Turbulent_Ad7096@reddit

Are you using vllm 0.20 or 0.19 with MiniMax? It has a known issue with 0.19 and has worked fine for me since updating.

[-]

KalonLabs@reddit

V0.20.2

[-]

StardockEngineer@reddit

What model are you running? I mean specifically. I have not come across this problem.

[-]

Technical-Earth-3254@reddit

So I'm not the only one who can't really get something appropriate out of M2.7. Imo Step 3.5 Flash was/is way superior and was the ~200GB champion until DS V4 Flash arrived.

[-]

zdy1995@reddit

Mistral-Medium-3.5

[-]

segmond@reddit

You got options

81G /home/seg/models/DeepSeek-V4-Flash-IQ2XXS-w2Q2K-AProjQ8-SExpQ8-OutQ8-chat.gguf

117G /home/seg/models/GLM4.6V

122G /home/seg/models/Qwen3.5-122B-Q8

137G /home/seg/models/Devstral2-123B

140G /home/seg/models/MistralMedium3.5-128B

151G /home/seg/models/Step3.5-Flash

153G /llmzoo/models/DeepSeek-V4-Flash-Q4_X.gguf

184G /home/seg/models/MiniMax-M2.7-Q6

205G /home/seg/models/Qwen3.5-397B-Q4

227G /home/seg/models/MiniMax-M2.7-Q8

[-]

jon23d@reddit

I use Minimax m2.7 and love it

[-]

Technical-Earth-3254@reddit

Personally, I would go for DS V4 Flash. Didn't try it locally due to being GPU poor, but via API it's great. And native precision is around 200GB.

[-]

Ariquitaun@reddit

Seconded, not a great thinking model, but it's very effective if given a plan that's detailed enough.

[-]

Yorn2@reddit

Using lukealonso/MiniMax-M2.7-NVFP4 here with two RTX PROs and running it around 160 GB VRAM. I have plenty enough headroom to fit in a comfy instance and TTS this way, though I often find I prefer running another LLM (Qwen or Gemma) in the available space for testing/benchmarking.

[-]

annodomini@reddit

MiniMax M2.7 works out pretty nicely, it even works reasonably on my Strix Halo system at UD-IQ3_XXS, I'm sure it would be even better at a much less aggressive quant.

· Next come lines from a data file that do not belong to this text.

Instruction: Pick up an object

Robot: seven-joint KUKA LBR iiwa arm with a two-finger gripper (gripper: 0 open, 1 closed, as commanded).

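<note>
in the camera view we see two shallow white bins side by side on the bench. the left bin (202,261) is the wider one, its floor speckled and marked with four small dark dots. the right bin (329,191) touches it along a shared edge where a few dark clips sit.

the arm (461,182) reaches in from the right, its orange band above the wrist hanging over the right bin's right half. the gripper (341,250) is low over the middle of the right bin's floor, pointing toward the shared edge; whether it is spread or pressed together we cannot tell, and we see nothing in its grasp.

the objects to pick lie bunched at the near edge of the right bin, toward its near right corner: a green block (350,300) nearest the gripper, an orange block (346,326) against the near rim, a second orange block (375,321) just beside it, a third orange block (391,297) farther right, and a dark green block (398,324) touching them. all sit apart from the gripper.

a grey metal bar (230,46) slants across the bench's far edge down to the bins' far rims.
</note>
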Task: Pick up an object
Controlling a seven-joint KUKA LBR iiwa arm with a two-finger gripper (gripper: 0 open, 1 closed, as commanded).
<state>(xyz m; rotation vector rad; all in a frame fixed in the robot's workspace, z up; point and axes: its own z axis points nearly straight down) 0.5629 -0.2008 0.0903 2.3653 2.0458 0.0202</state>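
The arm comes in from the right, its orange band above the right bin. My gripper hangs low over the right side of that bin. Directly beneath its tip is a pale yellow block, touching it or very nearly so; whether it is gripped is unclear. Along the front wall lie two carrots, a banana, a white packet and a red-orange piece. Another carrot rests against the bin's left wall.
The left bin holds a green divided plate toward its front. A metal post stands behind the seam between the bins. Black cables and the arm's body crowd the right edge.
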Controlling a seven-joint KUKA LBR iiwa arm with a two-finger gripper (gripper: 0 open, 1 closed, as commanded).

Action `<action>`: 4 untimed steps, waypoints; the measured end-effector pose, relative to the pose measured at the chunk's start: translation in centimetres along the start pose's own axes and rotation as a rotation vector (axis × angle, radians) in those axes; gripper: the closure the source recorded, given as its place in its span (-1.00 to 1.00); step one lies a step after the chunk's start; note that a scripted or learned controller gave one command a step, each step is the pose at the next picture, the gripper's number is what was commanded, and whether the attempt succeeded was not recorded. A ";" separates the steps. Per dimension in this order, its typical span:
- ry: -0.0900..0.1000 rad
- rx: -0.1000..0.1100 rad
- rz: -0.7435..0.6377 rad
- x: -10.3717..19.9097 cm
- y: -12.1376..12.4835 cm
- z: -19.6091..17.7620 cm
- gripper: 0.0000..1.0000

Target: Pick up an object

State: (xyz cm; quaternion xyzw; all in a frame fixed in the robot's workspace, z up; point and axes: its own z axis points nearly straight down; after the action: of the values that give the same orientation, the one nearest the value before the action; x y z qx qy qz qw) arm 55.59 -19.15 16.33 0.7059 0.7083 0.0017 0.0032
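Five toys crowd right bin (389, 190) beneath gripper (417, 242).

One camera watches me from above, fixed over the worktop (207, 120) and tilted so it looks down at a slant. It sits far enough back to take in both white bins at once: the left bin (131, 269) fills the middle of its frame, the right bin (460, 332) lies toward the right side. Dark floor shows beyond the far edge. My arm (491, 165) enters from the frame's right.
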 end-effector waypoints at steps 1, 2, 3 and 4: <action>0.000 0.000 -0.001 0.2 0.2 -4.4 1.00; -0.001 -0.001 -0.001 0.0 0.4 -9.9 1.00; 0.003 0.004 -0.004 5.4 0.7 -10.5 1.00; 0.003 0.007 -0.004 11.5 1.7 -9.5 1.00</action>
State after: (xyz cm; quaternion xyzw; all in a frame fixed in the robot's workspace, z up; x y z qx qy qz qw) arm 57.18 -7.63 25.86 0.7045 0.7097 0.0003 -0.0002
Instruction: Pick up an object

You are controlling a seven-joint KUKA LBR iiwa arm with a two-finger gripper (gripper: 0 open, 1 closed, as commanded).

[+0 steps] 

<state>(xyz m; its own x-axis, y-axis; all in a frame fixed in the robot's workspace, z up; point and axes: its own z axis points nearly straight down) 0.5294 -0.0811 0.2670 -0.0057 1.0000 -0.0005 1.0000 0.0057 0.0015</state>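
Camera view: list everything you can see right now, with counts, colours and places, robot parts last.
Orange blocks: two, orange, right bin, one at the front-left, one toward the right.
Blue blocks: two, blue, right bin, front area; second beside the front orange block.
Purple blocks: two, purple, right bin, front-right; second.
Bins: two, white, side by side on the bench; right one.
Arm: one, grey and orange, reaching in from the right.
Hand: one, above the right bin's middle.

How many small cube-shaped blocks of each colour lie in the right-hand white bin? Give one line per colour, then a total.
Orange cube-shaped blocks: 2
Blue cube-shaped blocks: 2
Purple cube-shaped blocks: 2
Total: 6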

Other options might be Deepseek V4 Flash and Qwen 3.5 397B A17B.

[-]

DataGOGO@reddit

Minimax 2.5 / 2.7

[-]

Professional-Bear857@reddit

I'm using deepseek V4 flash with the 35b qwen model as an alternative, using around 200gb of vram. Otherwise a quant of qwen 397b or 122b or the older qwen 235b is pretty good.